◆ **ACTION ITEM**
Once you reach the line with "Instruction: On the" below, copy each line exactly, stopping after the line with "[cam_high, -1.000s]", and skip any pictures.

══ RECORDED DATA

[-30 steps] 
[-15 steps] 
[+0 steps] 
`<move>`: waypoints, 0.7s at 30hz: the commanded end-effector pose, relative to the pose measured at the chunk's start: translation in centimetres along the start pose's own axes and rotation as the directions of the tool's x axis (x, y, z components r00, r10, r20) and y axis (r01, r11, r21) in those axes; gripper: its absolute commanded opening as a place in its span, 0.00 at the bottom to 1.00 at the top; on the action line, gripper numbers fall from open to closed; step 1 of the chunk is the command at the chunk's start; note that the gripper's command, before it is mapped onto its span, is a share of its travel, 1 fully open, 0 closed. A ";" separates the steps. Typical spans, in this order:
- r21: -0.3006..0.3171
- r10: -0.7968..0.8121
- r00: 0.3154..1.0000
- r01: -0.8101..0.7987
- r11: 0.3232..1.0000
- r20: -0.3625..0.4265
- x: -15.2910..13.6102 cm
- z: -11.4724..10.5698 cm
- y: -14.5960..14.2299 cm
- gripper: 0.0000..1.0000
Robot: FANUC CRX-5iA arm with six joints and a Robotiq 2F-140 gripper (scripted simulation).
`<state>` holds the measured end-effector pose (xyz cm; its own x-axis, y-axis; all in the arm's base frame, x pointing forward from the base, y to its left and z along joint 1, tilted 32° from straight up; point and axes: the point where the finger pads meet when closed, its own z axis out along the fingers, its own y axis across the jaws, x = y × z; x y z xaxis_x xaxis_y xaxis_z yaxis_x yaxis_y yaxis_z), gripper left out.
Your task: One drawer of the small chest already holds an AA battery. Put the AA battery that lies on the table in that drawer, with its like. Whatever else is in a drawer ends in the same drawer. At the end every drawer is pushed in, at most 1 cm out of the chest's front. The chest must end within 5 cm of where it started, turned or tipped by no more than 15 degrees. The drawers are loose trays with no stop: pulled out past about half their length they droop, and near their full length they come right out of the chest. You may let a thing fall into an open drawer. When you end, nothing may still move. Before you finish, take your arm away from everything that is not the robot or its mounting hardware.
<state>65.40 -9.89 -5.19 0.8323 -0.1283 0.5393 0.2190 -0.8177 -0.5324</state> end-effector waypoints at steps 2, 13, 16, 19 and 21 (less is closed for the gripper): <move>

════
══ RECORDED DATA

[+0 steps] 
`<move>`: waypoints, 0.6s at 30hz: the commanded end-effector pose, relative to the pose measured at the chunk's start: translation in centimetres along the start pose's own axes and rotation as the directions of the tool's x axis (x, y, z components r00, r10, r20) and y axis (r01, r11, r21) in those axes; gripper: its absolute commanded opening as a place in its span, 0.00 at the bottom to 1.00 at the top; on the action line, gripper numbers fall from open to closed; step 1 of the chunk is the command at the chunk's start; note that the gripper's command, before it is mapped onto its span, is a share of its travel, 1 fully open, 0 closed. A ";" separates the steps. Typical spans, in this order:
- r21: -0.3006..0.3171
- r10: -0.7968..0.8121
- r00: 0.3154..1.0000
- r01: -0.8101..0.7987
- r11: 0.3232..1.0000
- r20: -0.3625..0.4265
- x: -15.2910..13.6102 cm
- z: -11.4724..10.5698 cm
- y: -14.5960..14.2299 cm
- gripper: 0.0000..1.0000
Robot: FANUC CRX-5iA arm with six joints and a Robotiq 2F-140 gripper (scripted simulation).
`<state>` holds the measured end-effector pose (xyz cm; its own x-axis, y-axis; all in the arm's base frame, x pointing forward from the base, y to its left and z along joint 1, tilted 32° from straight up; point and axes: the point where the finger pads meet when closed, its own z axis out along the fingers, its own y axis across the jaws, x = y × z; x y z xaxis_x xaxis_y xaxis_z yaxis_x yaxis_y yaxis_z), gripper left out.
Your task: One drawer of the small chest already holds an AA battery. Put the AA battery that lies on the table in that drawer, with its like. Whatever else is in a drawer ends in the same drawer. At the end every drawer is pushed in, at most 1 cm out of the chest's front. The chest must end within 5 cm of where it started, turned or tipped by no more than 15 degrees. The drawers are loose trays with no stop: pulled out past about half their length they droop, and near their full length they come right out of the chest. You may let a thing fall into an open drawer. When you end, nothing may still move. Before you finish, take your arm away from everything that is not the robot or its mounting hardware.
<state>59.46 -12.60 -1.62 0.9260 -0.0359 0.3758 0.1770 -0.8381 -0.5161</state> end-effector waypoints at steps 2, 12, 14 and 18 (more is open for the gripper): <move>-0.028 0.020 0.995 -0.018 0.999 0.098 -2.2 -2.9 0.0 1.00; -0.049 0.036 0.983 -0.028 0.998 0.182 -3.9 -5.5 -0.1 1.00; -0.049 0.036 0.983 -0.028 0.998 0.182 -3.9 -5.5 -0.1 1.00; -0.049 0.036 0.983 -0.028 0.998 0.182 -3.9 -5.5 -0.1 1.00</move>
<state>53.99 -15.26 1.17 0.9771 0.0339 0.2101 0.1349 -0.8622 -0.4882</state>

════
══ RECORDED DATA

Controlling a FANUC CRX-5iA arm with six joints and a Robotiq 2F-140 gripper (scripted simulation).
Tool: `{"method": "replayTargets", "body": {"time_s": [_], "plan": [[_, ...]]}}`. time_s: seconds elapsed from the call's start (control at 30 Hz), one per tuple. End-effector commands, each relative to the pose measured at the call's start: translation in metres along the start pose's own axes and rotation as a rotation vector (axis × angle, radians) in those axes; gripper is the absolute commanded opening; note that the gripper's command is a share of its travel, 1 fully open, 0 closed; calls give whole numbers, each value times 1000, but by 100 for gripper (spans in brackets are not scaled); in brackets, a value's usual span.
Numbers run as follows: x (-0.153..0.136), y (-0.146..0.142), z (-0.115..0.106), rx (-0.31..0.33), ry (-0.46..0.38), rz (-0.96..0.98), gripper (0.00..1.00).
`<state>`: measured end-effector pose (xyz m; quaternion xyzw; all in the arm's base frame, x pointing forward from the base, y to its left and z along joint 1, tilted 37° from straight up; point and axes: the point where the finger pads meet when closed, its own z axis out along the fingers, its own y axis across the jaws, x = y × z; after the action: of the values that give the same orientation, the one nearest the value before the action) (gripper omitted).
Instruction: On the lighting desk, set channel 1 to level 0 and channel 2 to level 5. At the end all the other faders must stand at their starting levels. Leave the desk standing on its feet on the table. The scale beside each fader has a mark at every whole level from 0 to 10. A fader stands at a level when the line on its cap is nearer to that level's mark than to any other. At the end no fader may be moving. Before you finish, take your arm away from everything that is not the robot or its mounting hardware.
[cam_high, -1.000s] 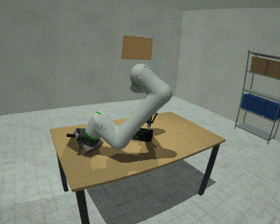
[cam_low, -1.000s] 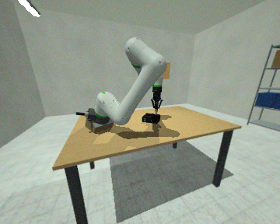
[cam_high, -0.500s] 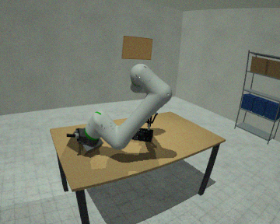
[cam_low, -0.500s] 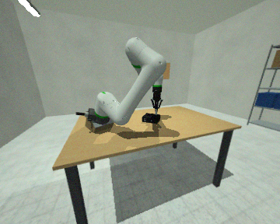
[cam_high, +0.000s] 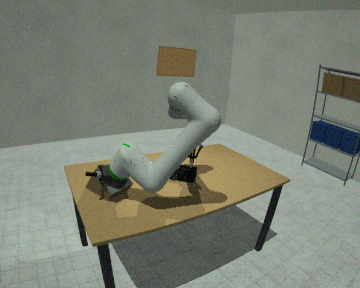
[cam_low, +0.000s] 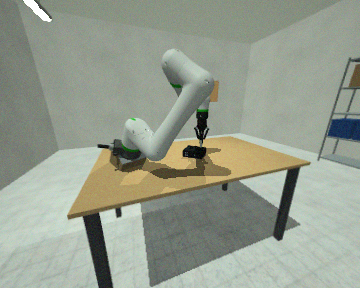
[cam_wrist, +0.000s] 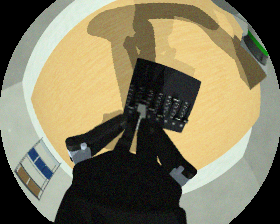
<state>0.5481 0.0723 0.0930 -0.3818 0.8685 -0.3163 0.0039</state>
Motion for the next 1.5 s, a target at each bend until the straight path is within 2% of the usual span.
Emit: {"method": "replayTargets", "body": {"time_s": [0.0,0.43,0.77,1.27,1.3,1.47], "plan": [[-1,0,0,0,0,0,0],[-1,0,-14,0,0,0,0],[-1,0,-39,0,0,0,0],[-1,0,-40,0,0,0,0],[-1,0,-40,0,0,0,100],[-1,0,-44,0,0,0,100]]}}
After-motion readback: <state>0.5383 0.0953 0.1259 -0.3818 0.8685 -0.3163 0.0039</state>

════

◆ **OUTPUT**
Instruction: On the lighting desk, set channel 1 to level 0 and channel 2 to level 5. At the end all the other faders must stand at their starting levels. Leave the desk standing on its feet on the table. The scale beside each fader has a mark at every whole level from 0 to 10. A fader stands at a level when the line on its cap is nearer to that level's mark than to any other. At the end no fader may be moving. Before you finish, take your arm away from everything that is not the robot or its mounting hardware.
[cam_high, -1.000s] 

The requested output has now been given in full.